All over a few careless words from a man who knew how much weight words carried.

Henry’s career relied on knowing the right things to say, the right way to say them.

It was frustrating that he so rarely thought to use that insight to mind his own words.

“I know you don’t intend to hurt her, Hen.

But that doesn’t stop it from happening when you’re so careless. ”

That managed to get through to his campaign manager. Was it because he was having a truly human moment of regret? Not likely. But a broken engagement this far into his campaign would be a nightmare.

“I forgot how emotional mermaids can be.”

Finn sighed. “I don’t think she is being emotional. I think you’re being an ass. And it needs to stop. I don’t want to lose her.”

Henry’s head tipped to the side, watching him with eyes that Finn knew saw him all too well.

“Are you catching feelings for your fiancée?”

“Isn’t that the goal of a relationship?”

“I guess. But it complicates things.”

“How?”

“Because if you’re falling for your fiancée, your focus will be more on her.”

“This far into the campaign, Henry, I don’t think we have that much to worry about.”

“My polls don’t suggest you should feel so confident about that.”

Henry handed him his tablet, letting him look through the polls as well as the compiled document of social media comments one of the interns had put together.

Henry excused himself for a phone call as Finn scrolled.

The thing was, this time, Finn wasn’t convinced that Henry was right. The more he read, the more he saw things that he’d heard Iris grumble about: him coming off as fake, as surface-level, as a PR shell.

The people didn’t relate to Finn on a personal level, even if they did agree with his politics.

The deeper he dug, the more he saw what Henry had been hiding from him when it came to issues with his image.

In fact, the only gushing comments he could find had been on the pictures that had been posted of him and Iris at the parade.

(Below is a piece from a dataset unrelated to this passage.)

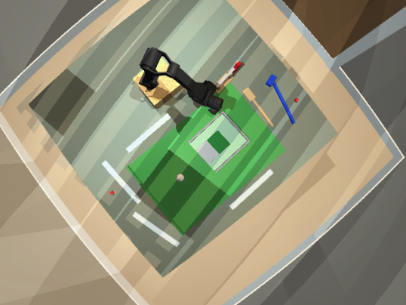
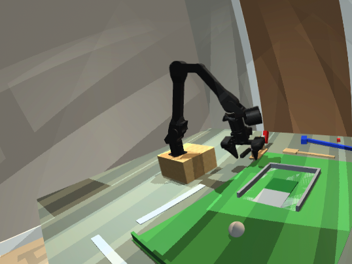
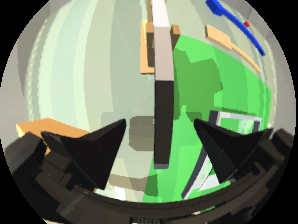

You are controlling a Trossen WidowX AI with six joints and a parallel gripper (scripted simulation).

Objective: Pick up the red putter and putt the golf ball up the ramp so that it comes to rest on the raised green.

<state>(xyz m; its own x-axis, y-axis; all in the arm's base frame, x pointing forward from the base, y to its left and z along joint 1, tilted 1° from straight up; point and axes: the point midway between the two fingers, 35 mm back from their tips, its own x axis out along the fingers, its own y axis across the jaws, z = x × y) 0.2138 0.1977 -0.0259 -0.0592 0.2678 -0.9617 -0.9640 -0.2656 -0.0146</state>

He actually looks relaxed and happy was the most liked comment beneath the article.

All during his massage and acupuncture, all he could focus on were the comments saying that they’d seen him a hundred times and still couldn’t get a feel for who he was as a person.

The scariest part was that Finn himself was starting to lose those genuine, human sides of himself as well.

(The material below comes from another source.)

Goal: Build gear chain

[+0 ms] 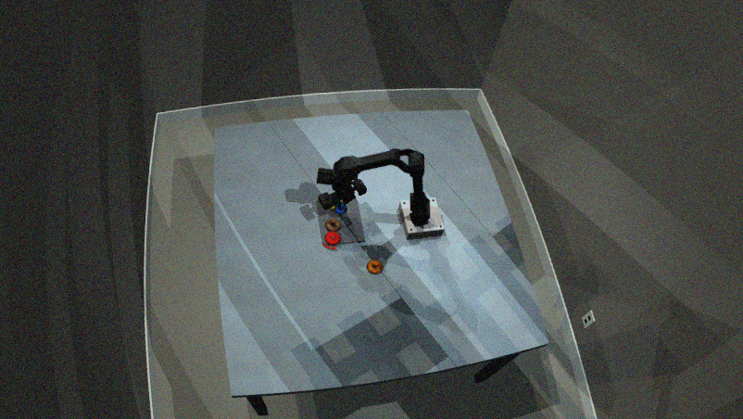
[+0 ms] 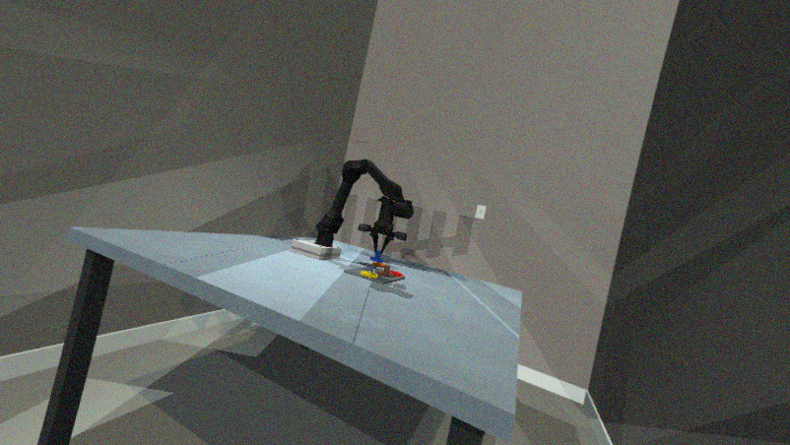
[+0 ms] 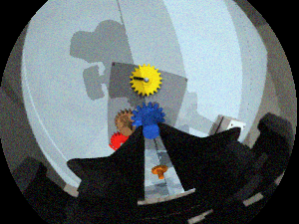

He didn’t have time for hobbies, for leisure, for nurturing the side of him that was a person, not just a politician.

He was able to move without excruciating pain by the time the acupuncturist—who used magic-infused needles for an extra oomph—left, but Henry still insisted on the shot before he headed out with Arden and Monty to pick out an outfit for Finn that would make him seem casual and approachable while still trustworthy.

He imagined Iris was spending her few stolen moments reading, so he went into the bathroom, took a shower, then stood in front of the mirror in his towel, practicing answers to the questions Henry thought would be most likely to come up at the studio.

He didn’t realize he wasn’t alone until Iris sighed.

Turning, he saw her leaning in the doorway.

“What?” he asked.

“You say all the right things, and it still feels wrong.”

“Is it my tone?” he asked, stomach clenching.

“Do you actually believe what you’re saying?”

“Of course. It’s my platform.”

“Do you believe it? Not politically. As a man?”

“Yes.”

“I don’t feel like you do.”

“I … I don’t know what to do with that.”

“It feels like you’ve practiced that answer a thousand times.”

“I have.”

“That’s the problem. People don’t want to hear the right words. They want something real.”

Finn sighed, shaking his head. “I am real. This is real. This is who I am.”

“Okay,” she said, turning and walking away.